Я остаюсь с фельдшером и с согнутым человеком в мохнатой шапке. Фельдшер берет у него градусник, подносит к лампе, качает головой.

— Иди в барак, ложись и укройся потеплее. Сможешь один дойти?

— Дойду, — сипит человек и, горбясь, плетется к выходу.

Фельдшер сует ему на ходу какие-то порошки.
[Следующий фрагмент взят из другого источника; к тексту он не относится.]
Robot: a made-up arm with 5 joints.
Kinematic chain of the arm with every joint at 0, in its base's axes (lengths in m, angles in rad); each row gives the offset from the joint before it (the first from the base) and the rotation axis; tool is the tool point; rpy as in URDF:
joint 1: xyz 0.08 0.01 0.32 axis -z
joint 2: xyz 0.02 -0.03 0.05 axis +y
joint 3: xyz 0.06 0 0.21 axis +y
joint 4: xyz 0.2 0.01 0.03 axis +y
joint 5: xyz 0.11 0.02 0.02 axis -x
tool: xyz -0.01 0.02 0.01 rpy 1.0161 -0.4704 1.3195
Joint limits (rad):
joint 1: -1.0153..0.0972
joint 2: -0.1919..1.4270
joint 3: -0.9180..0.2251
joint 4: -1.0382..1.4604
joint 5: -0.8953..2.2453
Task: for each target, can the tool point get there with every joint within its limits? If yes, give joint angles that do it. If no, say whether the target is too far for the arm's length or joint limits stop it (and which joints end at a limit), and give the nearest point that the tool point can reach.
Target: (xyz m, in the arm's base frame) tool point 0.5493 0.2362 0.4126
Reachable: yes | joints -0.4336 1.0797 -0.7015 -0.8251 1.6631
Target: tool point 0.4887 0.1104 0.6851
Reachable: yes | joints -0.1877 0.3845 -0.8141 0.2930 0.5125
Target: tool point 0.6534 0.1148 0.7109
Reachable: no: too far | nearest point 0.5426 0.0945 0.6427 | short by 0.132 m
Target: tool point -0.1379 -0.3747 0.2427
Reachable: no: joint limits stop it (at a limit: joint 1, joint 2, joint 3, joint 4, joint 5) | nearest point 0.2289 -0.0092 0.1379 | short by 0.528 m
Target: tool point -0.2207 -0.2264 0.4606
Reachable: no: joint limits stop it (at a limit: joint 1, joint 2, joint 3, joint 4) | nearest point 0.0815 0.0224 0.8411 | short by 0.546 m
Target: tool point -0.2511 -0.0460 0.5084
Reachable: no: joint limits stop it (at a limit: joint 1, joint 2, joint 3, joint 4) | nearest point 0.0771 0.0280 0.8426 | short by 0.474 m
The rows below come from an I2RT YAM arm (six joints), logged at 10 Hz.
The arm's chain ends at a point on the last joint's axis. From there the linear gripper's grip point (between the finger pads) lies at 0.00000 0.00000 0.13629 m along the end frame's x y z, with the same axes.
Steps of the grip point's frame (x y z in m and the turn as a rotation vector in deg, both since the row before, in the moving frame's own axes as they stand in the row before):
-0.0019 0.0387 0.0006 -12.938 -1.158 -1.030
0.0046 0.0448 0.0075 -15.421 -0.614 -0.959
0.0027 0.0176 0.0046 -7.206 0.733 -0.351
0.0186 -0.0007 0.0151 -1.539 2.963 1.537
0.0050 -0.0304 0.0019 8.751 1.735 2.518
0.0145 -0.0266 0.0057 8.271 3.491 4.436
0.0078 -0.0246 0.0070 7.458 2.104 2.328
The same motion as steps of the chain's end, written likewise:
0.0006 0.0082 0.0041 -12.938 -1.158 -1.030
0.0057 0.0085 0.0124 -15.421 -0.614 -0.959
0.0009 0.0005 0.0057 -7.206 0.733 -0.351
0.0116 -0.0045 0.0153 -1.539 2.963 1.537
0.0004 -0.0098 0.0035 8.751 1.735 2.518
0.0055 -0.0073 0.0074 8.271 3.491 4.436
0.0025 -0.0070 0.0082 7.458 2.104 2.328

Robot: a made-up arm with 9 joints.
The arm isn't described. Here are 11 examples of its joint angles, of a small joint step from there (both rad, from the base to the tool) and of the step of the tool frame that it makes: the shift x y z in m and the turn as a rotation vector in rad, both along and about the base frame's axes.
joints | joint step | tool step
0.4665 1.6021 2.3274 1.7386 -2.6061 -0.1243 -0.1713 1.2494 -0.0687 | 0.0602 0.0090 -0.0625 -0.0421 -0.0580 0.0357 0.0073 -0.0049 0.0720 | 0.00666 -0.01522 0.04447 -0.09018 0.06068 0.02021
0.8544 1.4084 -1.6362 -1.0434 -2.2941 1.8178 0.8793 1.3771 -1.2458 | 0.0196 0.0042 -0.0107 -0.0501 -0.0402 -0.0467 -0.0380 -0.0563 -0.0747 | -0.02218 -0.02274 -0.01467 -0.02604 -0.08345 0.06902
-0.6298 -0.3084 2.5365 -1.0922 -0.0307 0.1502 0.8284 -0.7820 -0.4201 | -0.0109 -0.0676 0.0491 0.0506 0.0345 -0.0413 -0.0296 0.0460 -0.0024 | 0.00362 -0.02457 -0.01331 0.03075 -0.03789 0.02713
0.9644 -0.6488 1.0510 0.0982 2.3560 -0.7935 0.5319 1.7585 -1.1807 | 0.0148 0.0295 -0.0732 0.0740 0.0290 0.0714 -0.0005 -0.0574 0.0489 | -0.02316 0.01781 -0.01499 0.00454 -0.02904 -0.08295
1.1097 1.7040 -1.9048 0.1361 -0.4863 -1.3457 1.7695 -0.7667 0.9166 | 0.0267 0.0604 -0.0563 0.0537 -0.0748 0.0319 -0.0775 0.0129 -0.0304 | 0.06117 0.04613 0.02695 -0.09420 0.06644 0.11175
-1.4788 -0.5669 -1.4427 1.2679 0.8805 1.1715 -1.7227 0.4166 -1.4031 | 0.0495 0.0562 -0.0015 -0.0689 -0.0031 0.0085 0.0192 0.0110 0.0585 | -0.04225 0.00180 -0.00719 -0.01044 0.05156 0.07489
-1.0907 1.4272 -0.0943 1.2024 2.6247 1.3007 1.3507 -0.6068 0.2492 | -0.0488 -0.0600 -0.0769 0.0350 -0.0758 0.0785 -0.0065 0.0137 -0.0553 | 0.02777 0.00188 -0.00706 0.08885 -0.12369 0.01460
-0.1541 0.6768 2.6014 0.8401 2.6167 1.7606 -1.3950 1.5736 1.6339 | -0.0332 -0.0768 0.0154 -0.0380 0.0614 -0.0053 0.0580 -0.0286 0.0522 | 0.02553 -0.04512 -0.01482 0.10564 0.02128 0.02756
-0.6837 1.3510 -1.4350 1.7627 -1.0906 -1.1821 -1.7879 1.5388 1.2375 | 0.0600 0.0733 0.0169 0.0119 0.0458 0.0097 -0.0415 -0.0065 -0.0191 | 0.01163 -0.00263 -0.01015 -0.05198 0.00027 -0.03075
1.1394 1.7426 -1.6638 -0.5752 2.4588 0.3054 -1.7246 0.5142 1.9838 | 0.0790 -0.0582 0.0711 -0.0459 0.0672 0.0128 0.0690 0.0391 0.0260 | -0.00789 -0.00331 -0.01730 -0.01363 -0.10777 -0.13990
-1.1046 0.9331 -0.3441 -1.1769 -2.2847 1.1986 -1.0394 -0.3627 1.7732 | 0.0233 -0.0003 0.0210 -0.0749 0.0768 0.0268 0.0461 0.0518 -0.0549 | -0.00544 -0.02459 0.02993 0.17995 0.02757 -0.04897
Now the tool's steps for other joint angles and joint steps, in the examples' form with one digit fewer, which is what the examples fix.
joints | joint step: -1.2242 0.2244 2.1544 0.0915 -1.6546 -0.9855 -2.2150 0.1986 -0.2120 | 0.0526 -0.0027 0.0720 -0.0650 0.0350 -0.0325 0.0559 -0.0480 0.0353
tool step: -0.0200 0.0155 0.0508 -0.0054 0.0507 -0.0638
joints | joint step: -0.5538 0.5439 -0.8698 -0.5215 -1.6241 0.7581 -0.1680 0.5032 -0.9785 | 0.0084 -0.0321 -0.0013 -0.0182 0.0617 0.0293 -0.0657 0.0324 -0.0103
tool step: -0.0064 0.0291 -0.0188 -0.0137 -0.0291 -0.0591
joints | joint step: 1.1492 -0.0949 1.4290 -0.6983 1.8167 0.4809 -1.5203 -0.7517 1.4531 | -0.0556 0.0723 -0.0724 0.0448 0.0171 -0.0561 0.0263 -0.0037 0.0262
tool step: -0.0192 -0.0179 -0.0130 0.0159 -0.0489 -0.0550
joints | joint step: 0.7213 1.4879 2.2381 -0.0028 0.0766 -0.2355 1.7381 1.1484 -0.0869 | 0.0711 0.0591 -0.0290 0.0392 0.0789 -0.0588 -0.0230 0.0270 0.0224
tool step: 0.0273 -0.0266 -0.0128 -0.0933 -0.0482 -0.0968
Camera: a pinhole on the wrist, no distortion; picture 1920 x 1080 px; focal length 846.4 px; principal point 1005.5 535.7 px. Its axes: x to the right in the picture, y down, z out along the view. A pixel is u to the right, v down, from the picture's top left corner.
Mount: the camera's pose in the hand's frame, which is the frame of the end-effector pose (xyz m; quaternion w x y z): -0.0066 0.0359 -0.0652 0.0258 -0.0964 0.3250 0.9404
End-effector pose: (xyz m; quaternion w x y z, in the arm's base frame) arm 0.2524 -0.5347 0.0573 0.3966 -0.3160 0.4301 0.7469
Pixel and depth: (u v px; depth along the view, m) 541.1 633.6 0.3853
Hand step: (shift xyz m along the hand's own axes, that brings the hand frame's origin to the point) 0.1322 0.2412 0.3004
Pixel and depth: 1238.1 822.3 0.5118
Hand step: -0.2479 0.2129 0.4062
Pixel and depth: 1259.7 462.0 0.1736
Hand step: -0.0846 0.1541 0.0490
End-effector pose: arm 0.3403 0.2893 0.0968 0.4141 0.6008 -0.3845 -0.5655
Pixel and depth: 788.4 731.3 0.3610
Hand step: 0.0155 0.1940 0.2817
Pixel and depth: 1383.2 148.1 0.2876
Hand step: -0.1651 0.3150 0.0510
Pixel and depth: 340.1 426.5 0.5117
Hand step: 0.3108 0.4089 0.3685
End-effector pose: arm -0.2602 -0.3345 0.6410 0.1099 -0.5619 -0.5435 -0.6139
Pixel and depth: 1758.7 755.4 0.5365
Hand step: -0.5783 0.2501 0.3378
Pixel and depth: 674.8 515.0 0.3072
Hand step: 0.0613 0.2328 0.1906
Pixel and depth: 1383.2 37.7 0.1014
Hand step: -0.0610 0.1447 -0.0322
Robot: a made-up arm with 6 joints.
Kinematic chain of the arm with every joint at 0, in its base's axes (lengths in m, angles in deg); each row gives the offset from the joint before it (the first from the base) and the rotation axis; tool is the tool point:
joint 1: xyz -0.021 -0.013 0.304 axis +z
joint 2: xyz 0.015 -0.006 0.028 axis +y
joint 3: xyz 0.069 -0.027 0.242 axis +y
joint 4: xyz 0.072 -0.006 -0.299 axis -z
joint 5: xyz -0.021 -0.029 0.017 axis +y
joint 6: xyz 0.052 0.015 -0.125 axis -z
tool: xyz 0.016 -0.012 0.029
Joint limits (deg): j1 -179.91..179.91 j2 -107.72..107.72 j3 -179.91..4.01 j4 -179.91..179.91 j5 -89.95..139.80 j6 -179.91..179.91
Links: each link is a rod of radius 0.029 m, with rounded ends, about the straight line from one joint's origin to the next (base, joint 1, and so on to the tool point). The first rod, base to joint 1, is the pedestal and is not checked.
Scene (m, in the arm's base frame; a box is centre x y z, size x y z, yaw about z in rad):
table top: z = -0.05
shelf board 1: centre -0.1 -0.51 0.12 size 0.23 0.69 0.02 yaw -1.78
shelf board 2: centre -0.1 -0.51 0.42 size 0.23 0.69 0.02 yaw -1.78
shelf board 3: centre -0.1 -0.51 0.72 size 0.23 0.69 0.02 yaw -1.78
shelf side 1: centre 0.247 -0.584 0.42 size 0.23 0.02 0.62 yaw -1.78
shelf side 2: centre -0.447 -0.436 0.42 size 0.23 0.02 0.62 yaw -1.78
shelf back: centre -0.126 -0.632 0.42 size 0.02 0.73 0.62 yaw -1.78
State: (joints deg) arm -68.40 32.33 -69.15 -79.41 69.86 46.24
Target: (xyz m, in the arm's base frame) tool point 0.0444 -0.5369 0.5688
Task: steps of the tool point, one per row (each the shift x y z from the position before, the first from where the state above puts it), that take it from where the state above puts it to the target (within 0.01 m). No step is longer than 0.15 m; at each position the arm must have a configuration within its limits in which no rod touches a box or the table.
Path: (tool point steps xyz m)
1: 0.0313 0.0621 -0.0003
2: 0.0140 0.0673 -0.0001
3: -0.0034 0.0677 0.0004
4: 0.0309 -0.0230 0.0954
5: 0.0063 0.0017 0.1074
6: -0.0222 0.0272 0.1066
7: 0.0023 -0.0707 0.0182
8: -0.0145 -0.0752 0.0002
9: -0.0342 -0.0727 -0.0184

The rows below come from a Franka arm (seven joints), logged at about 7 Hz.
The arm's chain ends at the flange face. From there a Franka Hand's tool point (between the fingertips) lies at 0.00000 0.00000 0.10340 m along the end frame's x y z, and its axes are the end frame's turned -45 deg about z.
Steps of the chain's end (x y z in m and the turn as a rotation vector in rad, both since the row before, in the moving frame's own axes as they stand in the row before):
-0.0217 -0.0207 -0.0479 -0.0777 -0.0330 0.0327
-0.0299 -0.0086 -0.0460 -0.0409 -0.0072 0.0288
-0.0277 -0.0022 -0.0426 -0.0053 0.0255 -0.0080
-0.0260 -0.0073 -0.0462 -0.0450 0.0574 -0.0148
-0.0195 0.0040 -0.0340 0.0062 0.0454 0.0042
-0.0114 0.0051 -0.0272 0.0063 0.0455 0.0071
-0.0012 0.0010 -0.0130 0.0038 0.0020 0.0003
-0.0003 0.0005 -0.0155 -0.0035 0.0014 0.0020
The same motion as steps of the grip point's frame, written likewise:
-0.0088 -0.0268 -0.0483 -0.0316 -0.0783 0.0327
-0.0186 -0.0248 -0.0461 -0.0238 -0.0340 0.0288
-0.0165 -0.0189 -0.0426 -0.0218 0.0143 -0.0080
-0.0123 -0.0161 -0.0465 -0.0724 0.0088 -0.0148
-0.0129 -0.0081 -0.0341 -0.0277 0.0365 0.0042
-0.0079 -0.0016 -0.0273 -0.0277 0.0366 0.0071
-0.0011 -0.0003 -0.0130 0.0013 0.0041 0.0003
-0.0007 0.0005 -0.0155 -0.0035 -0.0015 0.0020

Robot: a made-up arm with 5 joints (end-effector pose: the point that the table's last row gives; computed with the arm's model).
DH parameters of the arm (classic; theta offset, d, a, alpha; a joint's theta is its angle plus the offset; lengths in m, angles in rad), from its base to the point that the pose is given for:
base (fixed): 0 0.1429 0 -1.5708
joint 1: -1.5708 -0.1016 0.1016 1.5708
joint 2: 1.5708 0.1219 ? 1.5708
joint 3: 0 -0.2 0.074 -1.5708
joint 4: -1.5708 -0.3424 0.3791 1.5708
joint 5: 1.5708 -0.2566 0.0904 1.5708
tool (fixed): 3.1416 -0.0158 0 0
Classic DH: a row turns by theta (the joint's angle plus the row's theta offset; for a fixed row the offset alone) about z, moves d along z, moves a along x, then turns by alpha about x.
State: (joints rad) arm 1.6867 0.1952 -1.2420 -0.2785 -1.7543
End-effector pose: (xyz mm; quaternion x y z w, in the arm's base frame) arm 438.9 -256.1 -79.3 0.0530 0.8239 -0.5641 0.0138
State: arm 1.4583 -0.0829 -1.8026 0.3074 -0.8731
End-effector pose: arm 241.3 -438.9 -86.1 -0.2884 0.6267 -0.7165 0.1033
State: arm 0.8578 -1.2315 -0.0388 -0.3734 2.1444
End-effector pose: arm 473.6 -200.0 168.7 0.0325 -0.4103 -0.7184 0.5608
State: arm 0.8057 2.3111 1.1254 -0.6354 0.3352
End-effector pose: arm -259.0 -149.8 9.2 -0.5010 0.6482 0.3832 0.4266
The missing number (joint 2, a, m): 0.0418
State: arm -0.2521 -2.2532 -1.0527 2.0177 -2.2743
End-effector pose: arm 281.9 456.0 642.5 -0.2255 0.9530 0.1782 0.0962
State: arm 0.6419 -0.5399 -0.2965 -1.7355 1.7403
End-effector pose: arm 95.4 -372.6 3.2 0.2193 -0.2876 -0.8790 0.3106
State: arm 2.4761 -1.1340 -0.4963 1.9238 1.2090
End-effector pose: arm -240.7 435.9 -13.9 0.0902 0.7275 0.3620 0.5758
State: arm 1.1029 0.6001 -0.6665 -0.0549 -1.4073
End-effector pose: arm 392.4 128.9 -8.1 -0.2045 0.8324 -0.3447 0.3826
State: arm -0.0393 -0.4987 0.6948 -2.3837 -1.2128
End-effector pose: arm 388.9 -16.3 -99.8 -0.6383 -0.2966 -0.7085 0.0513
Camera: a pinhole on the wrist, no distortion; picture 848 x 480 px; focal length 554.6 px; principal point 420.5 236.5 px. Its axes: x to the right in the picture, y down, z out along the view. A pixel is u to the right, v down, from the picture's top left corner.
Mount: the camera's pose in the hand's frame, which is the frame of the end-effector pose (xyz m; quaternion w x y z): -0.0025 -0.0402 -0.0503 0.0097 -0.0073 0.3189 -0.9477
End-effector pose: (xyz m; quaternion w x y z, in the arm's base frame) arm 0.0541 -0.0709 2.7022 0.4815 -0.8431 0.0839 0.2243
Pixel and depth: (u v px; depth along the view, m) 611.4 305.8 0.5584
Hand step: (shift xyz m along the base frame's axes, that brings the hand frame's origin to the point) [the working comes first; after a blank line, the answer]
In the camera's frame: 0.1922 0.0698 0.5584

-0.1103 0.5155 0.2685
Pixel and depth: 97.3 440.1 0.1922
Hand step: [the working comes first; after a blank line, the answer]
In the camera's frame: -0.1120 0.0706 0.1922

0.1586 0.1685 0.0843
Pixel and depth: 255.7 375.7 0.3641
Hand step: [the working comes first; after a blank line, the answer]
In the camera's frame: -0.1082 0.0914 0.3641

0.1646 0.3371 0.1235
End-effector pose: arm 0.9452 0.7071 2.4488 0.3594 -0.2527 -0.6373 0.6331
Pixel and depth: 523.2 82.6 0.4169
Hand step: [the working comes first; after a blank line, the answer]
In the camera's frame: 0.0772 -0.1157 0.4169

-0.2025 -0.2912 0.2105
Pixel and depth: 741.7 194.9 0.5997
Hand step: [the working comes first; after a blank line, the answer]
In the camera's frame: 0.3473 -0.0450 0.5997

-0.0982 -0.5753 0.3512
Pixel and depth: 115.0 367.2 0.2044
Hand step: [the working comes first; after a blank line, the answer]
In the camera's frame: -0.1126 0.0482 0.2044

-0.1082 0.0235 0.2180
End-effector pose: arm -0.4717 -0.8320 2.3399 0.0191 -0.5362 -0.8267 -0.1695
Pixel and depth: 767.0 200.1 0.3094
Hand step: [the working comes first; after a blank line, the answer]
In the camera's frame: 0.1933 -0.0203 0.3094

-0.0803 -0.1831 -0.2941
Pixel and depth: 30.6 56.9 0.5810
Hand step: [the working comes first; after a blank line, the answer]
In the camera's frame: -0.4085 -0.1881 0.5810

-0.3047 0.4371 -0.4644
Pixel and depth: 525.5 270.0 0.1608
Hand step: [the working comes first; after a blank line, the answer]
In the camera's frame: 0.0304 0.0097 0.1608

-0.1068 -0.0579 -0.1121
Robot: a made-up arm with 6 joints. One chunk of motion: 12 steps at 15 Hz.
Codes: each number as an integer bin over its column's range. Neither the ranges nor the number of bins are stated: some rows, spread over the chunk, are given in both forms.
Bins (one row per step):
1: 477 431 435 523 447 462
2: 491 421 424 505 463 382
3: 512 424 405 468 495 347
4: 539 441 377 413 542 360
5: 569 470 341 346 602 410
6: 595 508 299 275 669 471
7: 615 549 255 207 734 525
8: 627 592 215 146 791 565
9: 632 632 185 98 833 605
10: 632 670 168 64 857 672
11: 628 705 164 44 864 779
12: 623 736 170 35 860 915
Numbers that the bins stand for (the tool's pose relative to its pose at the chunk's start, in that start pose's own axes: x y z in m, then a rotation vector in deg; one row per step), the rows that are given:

Потом мы с фельдшером молча глядим друг на друга.

— Так что, — спрашивает он, — электромассаж и парафиновые ванны тебе требуются или просто спать пойдешь?

— Посмотрите руку, — говорю я.

Фельдшер долго мнет мышцы моего плеча с двумя круглыми узловатыми шрамами, зачем-то сгибает руку в локте, трясет за кисть.

— Вообще, объективно не противоречит… возможно, задет нерв, отсюда ослабление двигательной функции при пониженной температуре, то есть на морозе, — бормочет он. — На повале тебе, конечно, работать нельзя, но… — Он смотрит на меня своими круглыми глазами. — Сколько классов окончил?

— Десять.

— Понял… Значит, в лес сегодня ты все же иди, а я переговорю с техноруком. Может, он найдет для тебя работу полегче…

Перед темным неподвижным строем стоят начальник, Курганов и Ампилогин. Ампилогин теперь у нас воспитатель: оказывается, есть в лагере и такая должность.

— …и как фронтовики и сознательные советские граждане, — протяжно звучит высокий голос Ампилогина, — мы должны своим самоотверженным трудом доказать, что достойны этого высокого звания. — И после короткой паузы: — И теперь и в будущем, которое во многом зависит от нас самих, от нашего труда, от того, насколько добросовестно мы будем относиться к своим обязанностям… — Еще короткая пауза. — Товарищи! С сегодняшнего дня мы будем работать по плану. Каждая бригада, каждое звено получит производственное задание в соответствии с существующими нормами выработки. И дело нашей чести — выполнять и перевыполнять эти задания с тем, чтобы обеспечить решение задачи, поставленной перед командировкой в целом…

— Кончай, кончай уж молебен, — ворчит вполголоса Семен, и Ампилогин, будто услышав его и вняв ему, кончает.

Мы пятерками выходим за ворота и разбираем при свете костров подготовленный загодя рабочий инструмент.

2

Курганов назначает меня десятником. Это как нельзя кстати: с рукой у меня все хуже, да и сам начинаю сдавать, чувствую. Кроме того, накануне я подрался с кашеварами (они смеялись над доходягой-пленным, который просил у них, власовцев, «добавочки»), и кашевары, конечно, нашли бы способ мстить мне. Но теперь руки у них коротки.

Я обслуживаю три бригады вальщиков — двенадцать звеньев. Хожу по делянке от бревна к бревну, делая замеры и ставя знаки-точки на своей разграфленной дощечке. К вечеру я должен вычислить общий объем заготовленной древесины и сообщить бригадирам их дневную выработку. Вот, собственно, и весь мой труд, если не считать того, что попутно с замерами и записями я еще обязан следить за чистотой и порядком на «пасеках».

Перехожу от бревна к бревну, иногда останавливаюсь поговорить с кем-нибудь из ребят; со многими знакомлюсь заново: большинство их я знаю только в лицо или по имени.

…Лейтенант Володька, поставив ногу на поваленную густую ель, обрубает сучья. На нем длинный лагерный бушлат, похожий на малахай, шапка съехала на глаза, под посиневшим носом повисла светлая капля.

— Убери ногу, порубишь.

— А черт с ней! — говорит он.

— Саморубом запишут.

— Это вроде самострела на фронте? — вяло спрашивает Володька, но ногу убирает и смотрит на меня большими обиженными глазами. Светлая капля срывается с кончика носа.